* **Description of the task**: Go through the listing and copy each line with the string "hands".

Input for this task START

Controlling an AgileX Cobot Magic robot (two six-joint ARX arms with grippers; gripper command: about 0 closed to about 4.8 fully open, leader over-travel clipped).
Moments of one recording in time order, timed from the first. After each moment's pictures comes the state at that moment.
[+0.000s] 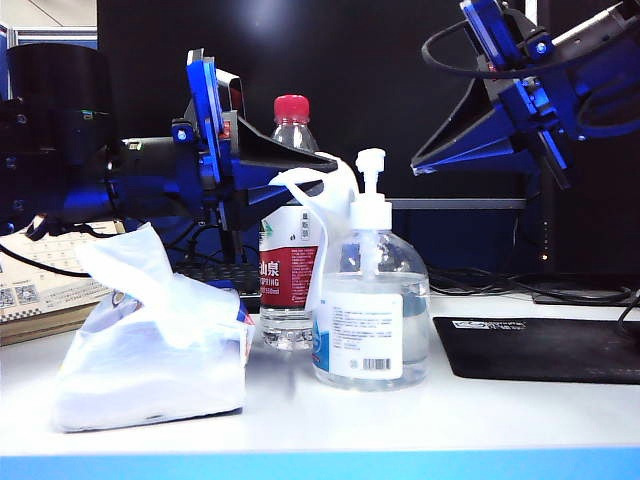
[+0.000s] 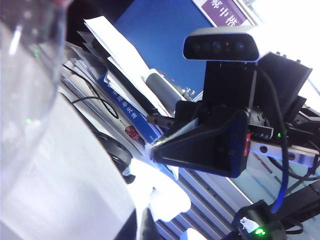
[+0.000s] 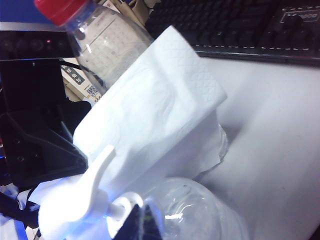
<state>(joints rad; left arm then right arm) -0.46 1.93 0.69 1.42 1.00 -0.87 0.35 1.22 0.63 0.17 -0.60 0.37</state>
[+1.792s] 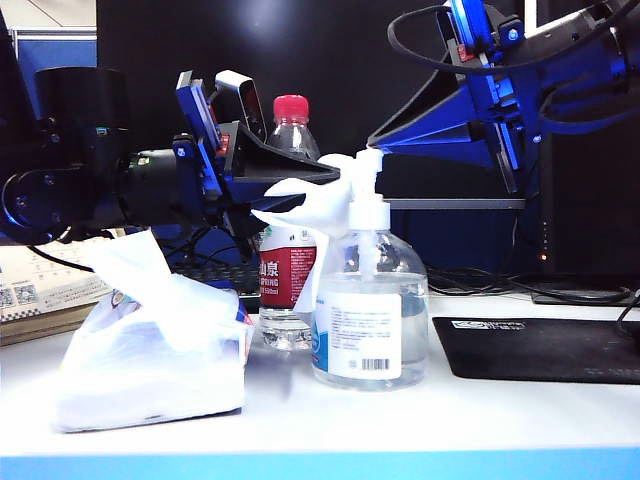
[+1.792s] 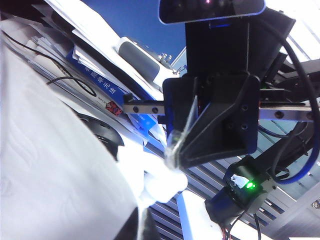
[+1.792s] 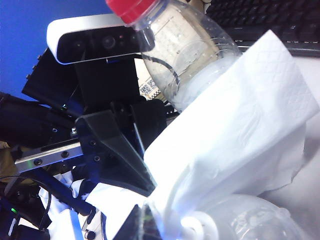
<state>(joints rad) -0.43 2.01 0.81 1.42 1.23 -0.80 0.40 1.29 0.63 0.32 -0.74 0.47</state>
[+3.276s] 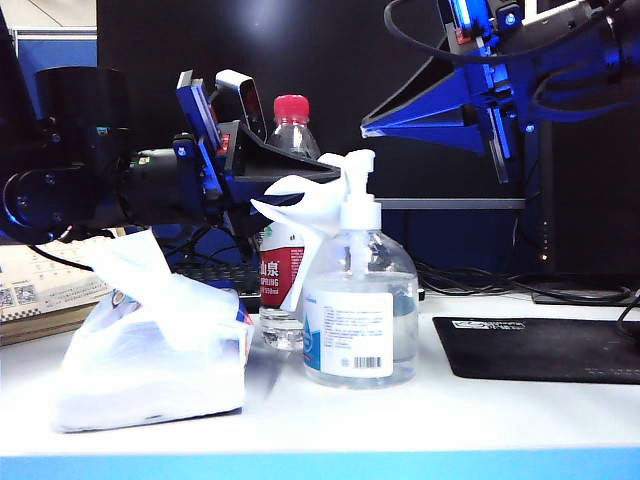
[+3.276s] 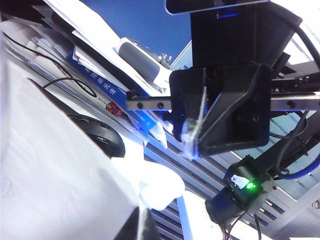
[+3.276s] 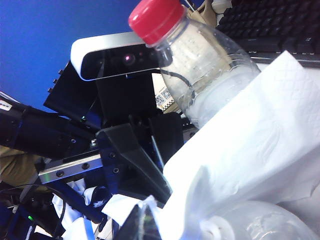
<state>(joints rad) -0.43 2.01 0.81 1.42 1.23 -0.80 0.40 1.30 0.63 0.41 -0.75 0.55</state>
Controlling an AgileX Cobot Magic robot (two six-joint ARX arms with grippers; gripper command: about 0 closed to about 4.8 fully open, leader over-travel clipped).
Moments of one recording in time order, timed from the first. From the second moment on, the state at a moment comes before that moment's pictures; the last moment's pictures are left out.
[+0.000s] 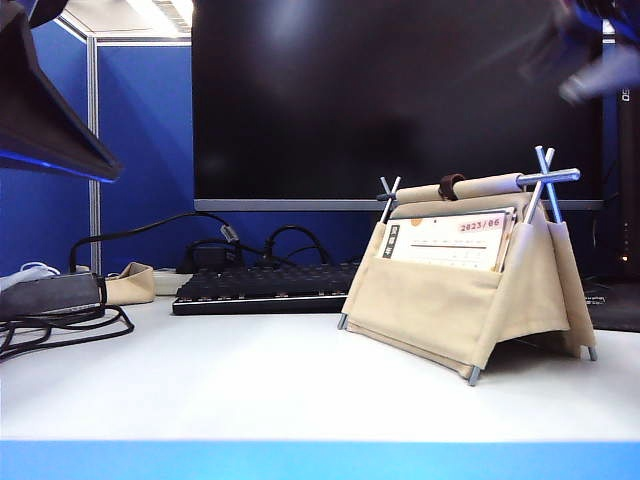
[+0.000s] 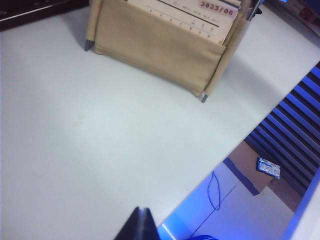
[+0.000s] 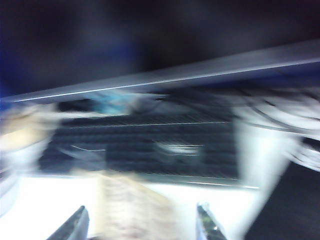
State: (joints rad) left arm -0.56 0.70 0.43 -0.24 0.33 -0.06; right arm 0.10 1.09 0.79 0.06 -0.28 0.21
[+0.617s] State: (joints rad) left arm -0.56 0.70 0.43 -0.24 0.31 -0.06; right arm 0.24 1.49 1.24 -0.38 -0.38 0.01
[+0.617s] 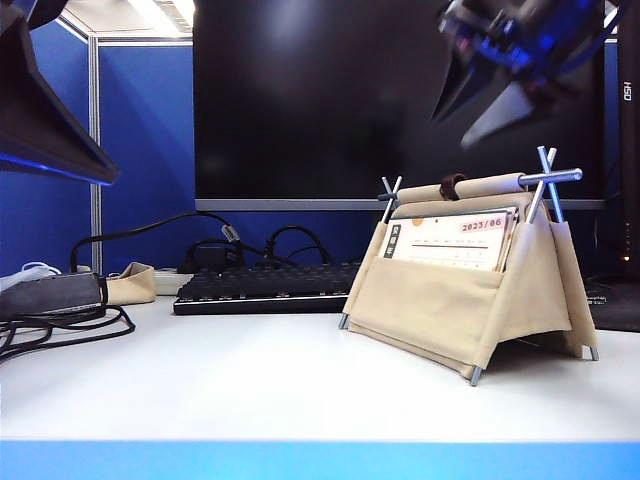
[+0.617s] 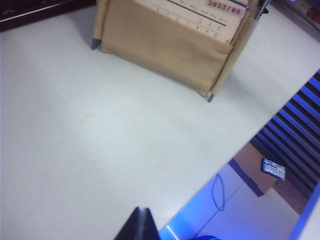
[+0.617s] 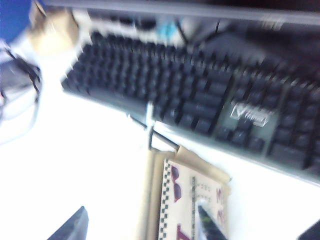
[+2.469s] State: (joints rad) left arm -0.56 0.70 0.43 -0.22 0.30 -0.04; right arm 0.36 1.69 1.42 -0.84 -0.53 -0.86
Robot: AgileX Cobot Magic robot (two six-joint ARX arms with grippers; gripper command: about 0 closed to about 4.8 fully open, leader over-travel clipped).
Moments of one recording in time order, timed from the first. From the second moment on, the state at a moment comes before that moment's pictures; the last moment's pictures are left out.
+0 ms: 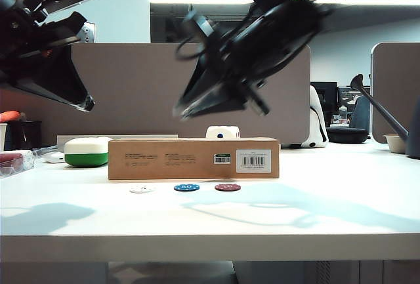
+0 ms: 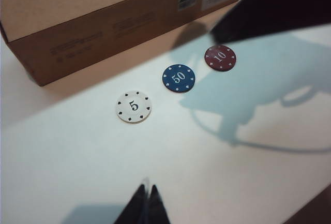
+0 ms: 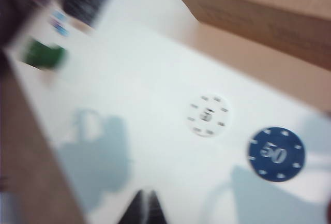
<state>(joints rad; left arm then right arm) -0.52 0.98 0.53 -0.11 0.02 0.03 0.58 1.81 1.27 -0.20 -0.55 0.30</state>
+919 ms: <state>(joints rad) -0.52 0.98 0.53 -0.11 0.02 0.03 0.71 2.01 1.39 -0.22 -0.37 0.16</state>
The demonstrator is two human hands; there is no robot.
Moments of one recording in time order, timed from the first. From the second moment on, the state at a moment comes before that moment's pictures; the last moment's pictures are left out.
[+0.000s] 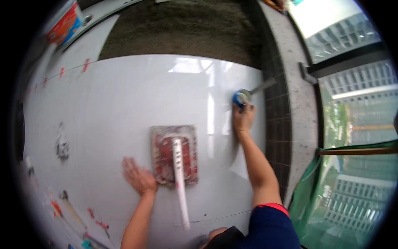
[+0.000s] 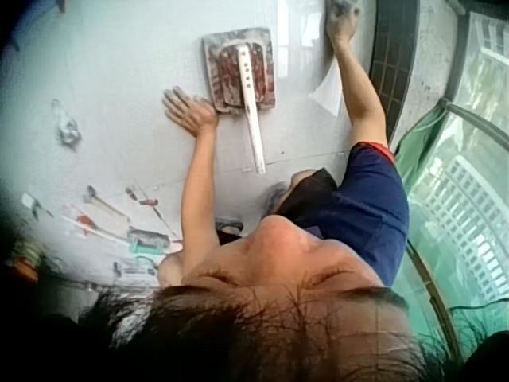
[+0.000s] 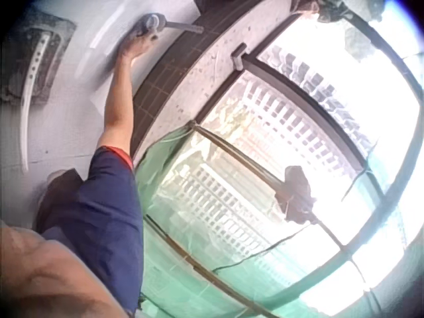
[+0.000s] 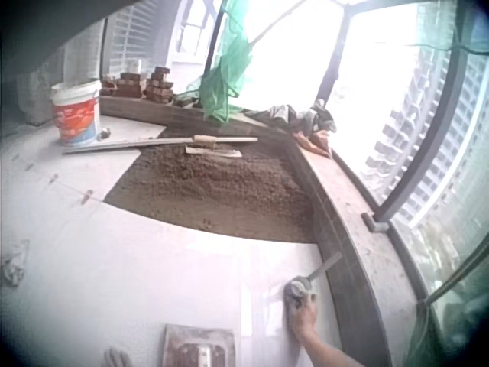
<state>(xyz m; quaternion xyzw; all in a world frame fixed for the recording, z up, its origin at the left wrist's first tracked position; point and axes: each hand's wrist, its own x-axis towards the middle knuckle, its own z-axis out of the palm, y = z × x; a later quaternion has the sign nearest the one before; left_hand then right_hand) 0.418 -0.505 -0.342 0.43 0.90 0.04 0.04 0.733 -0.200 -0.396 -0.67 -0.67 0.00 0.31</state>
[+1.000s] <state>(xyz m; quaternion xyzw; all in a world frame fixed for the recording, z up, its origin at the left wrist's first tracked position) 0.073 -0.733 -0.162 0.56 0.78 0.15 0.25 0.826 -0.764 -0.305 -0.79 -0.21 0.58 0.09</state>
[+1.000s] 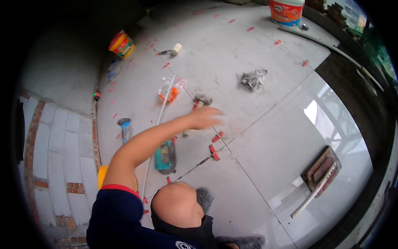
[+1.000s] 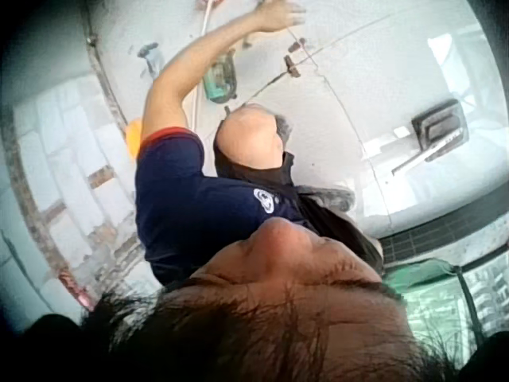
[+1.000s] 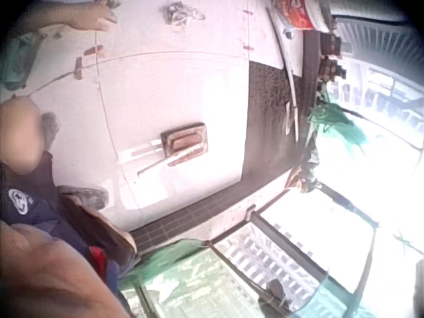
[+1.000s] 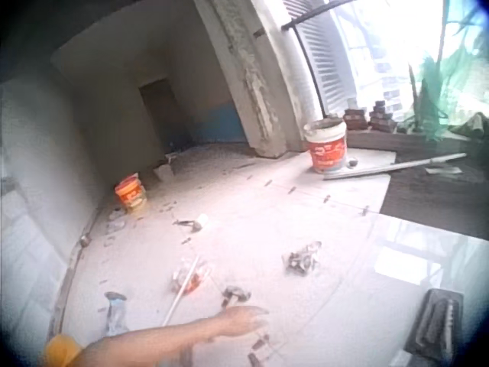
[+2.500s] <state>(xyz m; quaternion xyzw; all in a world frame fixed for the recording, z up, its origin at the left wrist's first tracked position) 0.103 -0.904 -0.076 0.36 0.92 0.11 -0.07 0.748 -0.547 -0.195 -0.64 -0.75 0.14 -0.06</state>
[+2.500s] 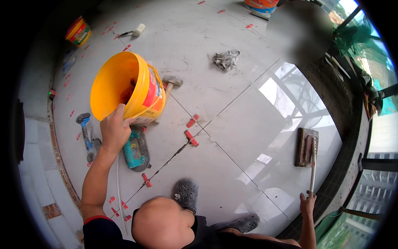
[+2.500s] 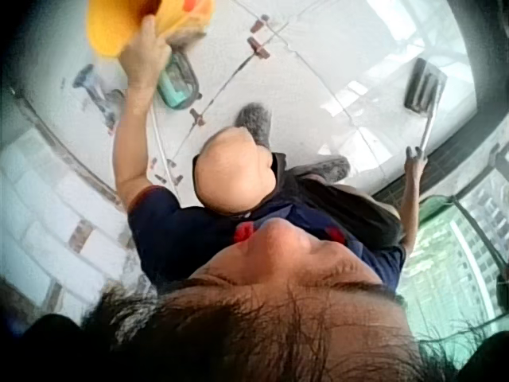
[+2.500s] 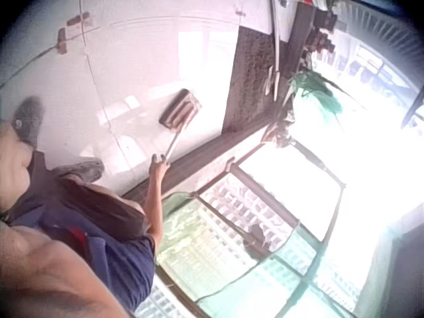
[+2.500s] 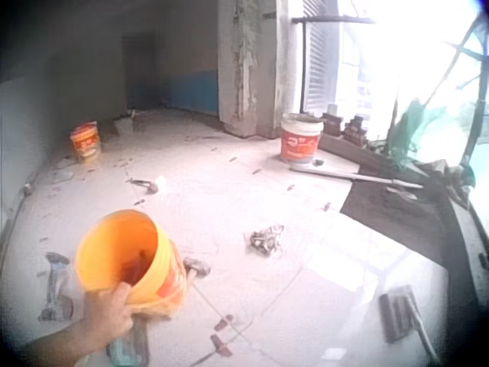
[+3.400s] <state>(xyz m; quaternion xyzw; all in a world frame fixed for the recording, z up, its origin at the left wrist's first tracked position) -0.079 -0.884 -0.207 0.42 0.85 -0.22 0.23 0.694 -0.573 -0.139 -0.52 -0.74 0.33 -0.27</state>
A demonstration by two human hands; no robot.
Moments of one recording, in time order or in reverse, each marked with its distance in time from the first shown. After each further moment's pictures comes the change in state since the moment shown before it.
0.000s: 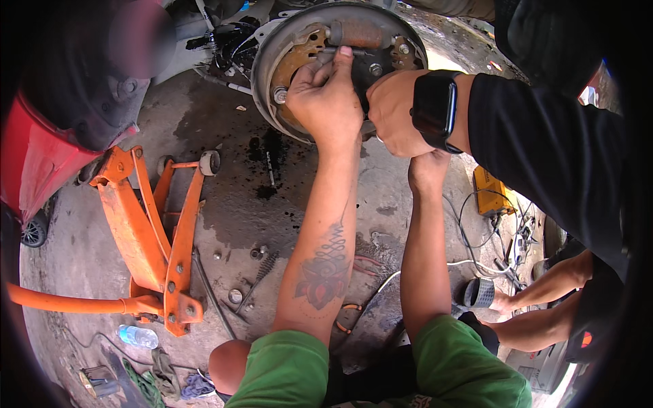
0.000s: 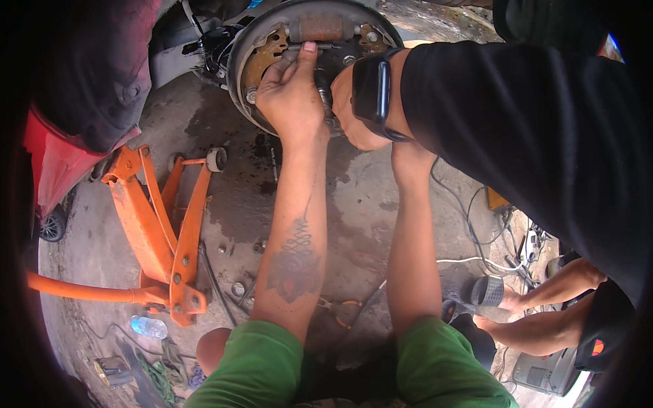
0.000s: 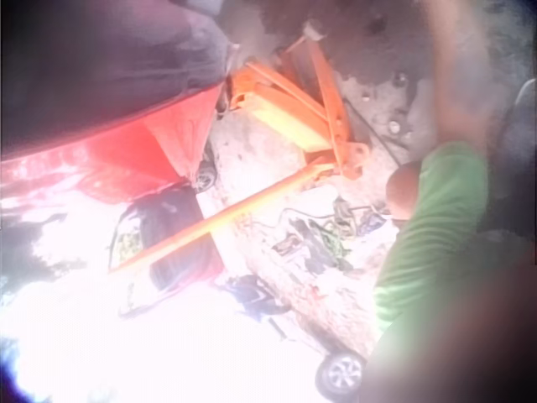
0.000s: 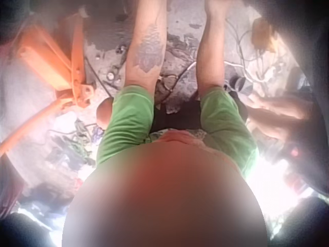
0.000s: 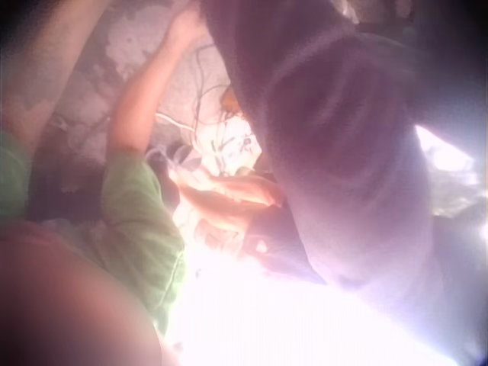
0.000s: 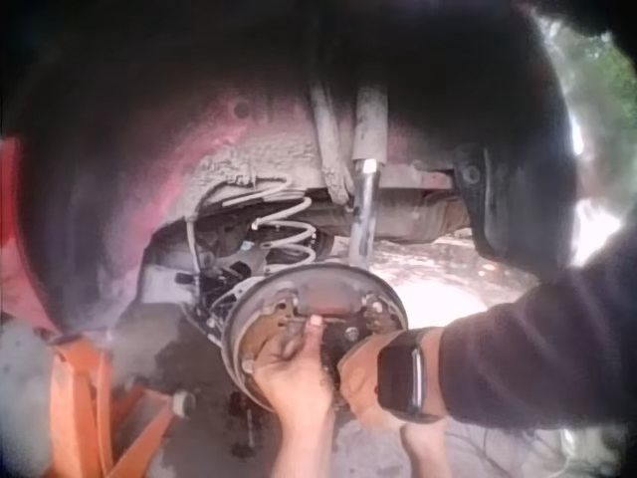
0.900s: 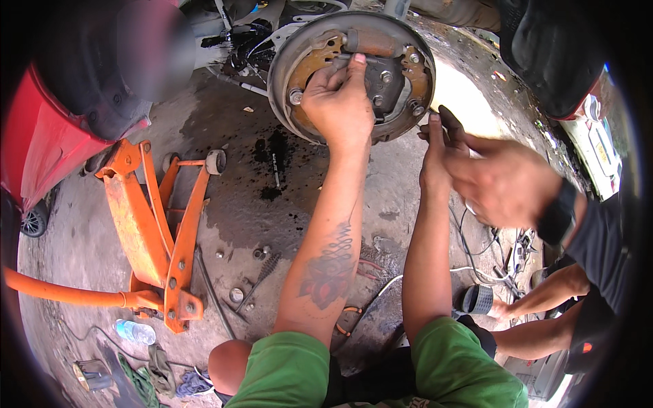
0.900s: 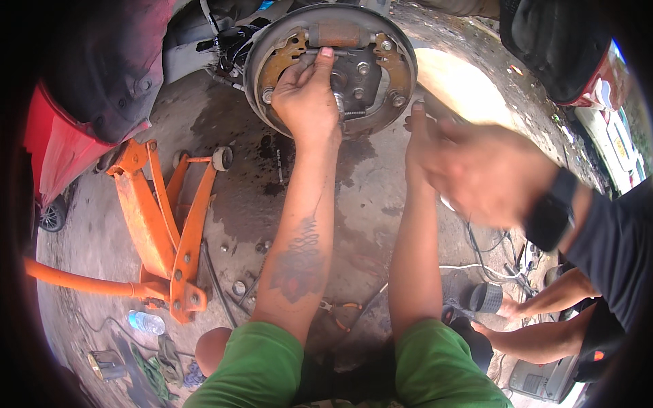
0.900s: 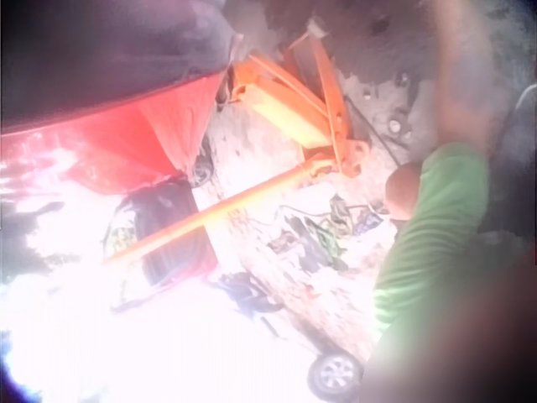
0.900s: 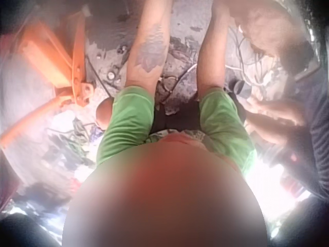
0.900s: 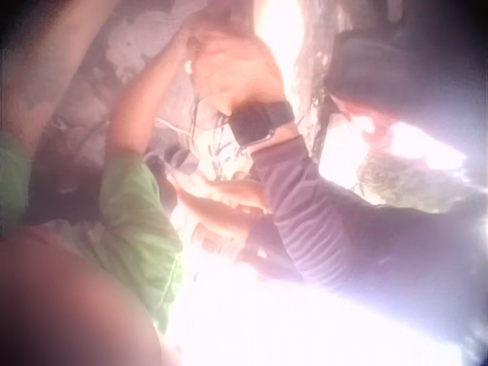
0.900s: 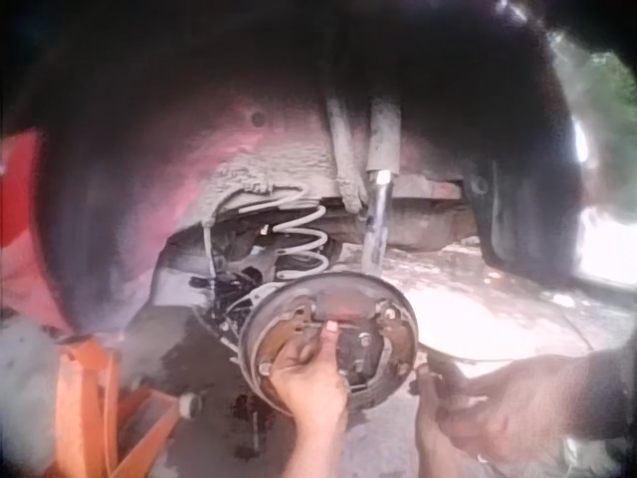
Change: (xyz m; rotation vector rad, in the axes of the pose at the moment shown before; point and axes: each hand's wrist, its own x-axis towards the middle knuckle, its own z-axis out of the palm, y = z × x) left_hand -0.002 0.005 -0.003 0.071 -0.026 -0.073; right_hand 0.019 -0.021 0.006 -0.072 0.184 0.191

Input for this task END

* **Output of the exercise**:
The demonstrator is two human hands; there is no robot.
A demonstration by two human hands; no robot.

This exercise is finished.